**What you should do**:
Extract, unchanged, each line of the listing below from its first line through the line that contains "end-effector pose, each", inclusive, and nothing else.

----------------

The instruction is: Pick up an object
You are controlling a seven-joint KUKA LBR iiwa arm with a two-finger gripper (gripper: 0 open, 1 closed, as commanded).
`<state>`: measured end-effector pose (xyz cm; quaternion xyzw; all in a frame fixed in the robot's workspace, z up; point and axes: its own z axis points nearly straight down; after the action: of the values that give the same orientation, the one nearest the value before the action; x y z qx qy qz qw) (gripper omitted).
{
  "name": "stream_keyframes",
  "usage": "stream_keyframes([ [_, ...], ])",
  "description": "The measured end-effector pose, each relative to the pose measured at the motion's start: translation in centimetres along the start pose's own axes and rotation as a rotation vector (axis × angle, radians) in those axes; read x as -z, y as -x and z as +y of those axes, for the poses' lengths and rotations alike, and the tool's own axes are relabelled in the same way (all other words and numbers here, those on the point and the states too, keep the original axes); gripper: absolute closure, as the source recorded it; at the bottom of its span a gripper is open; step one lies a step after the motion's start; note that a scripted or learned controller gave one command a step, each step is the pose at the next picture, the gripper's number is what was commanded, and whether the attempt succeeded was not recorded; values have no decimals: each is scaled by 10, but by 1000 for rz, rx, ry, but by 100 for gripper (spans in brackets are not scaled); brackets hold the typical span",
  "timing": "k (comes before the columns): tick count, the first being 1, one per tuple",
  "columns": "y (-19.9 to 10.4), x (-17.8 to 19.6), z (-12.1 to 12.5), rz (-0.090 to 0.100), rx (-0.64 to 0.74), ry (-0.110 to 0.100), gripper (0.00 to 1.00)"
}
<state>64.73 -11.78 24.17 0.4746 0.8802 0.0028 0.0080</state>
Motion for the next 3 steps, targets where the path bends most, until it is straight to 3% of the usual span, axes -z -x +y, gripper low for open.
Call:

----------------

**Your response**:
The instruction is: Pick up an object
You are controlling a seven-joint KUKA LBR iiwa arm with a two-finger gripper (gripper: 0 open, 1 closed, as commanded).
`<state>`: measured end-effector pose (xyz cm; quaternion xyzw; all in a frame fixed in the robot's workspace, z up; point and axes: its own z axis points nearly straight down; after the action: of the values that give the same orientation, the one nearest the value before the action; x y z qx qy qz qw) (gripper omitted).
{
  "name": "stream_keyframes",
  "usage": "stream_keyframes([ [_, ...], ])",
  "description": "The measured end-effector pose, each relative to the pose measured at the motion's start: translation in centimetres along the start pose's own axes and rotation as a rotation vector (axis × angle, radians) in those axes; read x as -z, y as -x and z as +y of those axes, for the poses' lengths and rotations alike, and the tool's own axes are relabelled in the same way (all other words and numbers here, those on the point and the states too, keep the original axes); gripper: absolute closure, as the source recorded it; at the bottom of its span a gripper is open; step one lies a step after the motion's start; note that a scripted or learned controller gave one command a step, each step is the pose at the next picture, the gripper's number is what was commanded, and whether the attempt succeeded was not recorded; values have no decimals: each is scaled by 10, but by 1000 for rz, rx, ry, but by 100 for gripper (spans in brackets are not scaled); brackets hold the typical span",

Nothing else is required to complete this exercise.